Exercise requirements: Could you restate the entries below word for word and leave the images out?

Top of Data for this task

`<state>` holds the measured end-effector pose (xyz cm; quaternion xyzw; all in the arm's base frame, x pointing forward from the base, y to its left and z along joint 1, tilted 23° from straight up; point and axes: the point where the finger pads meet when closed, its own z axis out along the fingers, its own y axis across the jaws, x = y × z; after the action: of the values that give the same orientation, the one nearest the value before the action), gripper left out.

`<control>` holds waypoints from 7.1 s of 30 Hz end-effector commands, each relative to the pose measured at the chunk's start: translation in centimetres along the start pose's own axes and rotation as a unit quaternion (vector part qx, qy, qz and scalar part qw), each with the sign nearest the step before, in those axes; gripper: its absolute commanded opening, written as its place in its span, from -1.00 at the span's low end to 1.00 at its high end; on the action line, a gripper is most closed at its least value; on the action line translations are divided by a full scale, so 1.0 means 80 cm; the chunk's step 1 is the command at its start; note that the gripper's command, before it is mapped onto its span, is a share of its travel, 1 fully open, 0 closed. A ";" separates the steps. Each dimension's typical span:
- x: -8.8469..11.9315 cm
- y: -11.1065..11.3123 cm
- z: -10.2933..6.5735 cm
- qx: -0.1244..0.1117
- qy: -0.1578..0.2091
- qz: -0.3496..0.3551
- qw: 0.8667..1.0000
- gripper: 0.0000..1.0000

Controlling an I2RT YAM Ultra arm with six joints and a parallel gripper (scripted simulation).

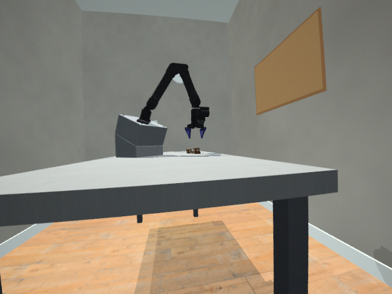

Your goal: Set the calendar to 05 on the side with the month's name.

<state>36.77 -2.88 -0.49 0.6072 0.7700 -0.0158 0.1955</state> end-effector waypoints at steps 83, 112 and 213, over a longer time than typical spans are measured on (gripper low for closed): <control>0.139 0.004 0.018 0.004 -0.007 -0.983 0.183 1.00; 0.158 0.000 0.020 0.006 -0.007 -1.000 -0.003 -0.07; 0.157 0.002 0.085 0.006 -0.006 -1.000 -0.003 -0.07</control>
<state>36.21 6.65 -11.01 0.7697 -0.6041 0.2052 0.0233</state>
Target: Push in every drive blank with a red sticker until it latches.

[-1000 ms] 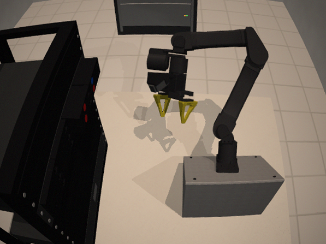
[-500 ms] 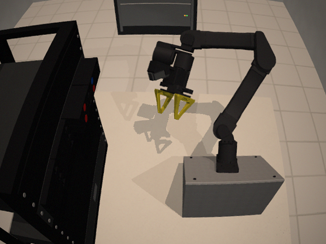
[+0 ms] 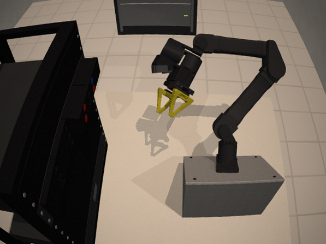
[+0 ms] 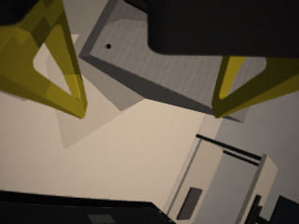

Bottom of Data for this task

Exercise response:
`<state>` holds the measured end-effector pose (xyz cm; quaternion xyzw; all in the arm's base frame, x pointing forward from the base, y to its left and z along joint 1, tilted 23° from straight up; point and axes: the point where the finger pads meet when closed, its own z axis out along the fingers, its own y axis across the jaws, x = y × z; after the action: of the values that give the same orientation, the one nearest the value before the action), gripper left out.

`<control>` holds waypoints from 7.1 s of 30 Hz end-effector commands, each relative to the pose measured at the chunk's start: translation in centimetres along the start pose's own axes and rotation as a unit quaternion (vector part qx, qy, qz and scalar part qw), each with the sign nearest the step before, in those axes; gripper: its absolute commanded opening, written as its place in its span, from -1.00 at the span's low end to 1.00 at its high end; on the action line, a gripper is most closed at its least value; on the action line translations are divided by a full scale, so 1.0 means 80 cm; the chunk's step 1 is the command at its start; note that the gripper's command, before it is mapped onto its span, is a share of its travel, 1 fully open, 0 closed. A ";" separates the steps. Each dimension's typical span:
- x: -8.8469..11.9315 cm
- y: -11.1065..11.3123 cm
- z: -10.2933..6.5735 cm
- qx: -0.1244..0.1117
- qy: -0.1578..0.2091
- qz: -0.3496..0.3551
- qw: 0.8667..1.0000
- gripper: 0.0000..1.0000

Controlling an I2RT YAM Ultra arm with six joints and a parallel gripper (scripted simulation).


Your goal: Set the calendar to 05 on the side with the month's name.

<state>36.77 -2.88 -0.49 0.6072 0.7700 -0.0158 0.1955</state> end-effector waypoints at steps 83, 112 and 213, over a longer time than typical spans are measured on (gripper low for closed): <control>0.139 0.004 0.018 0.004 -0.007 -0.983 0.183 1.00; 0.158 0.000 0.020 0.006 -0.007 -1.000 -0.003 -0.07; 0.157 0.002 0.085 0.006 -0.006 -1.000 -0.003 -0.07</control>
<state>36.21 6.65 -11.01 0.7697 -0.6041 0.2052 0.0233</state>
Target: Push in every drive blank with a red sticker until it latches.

[-1000 ms] 
[-500 ms] 
[+0 ms] 
[+0 ms] 

The output given is complete.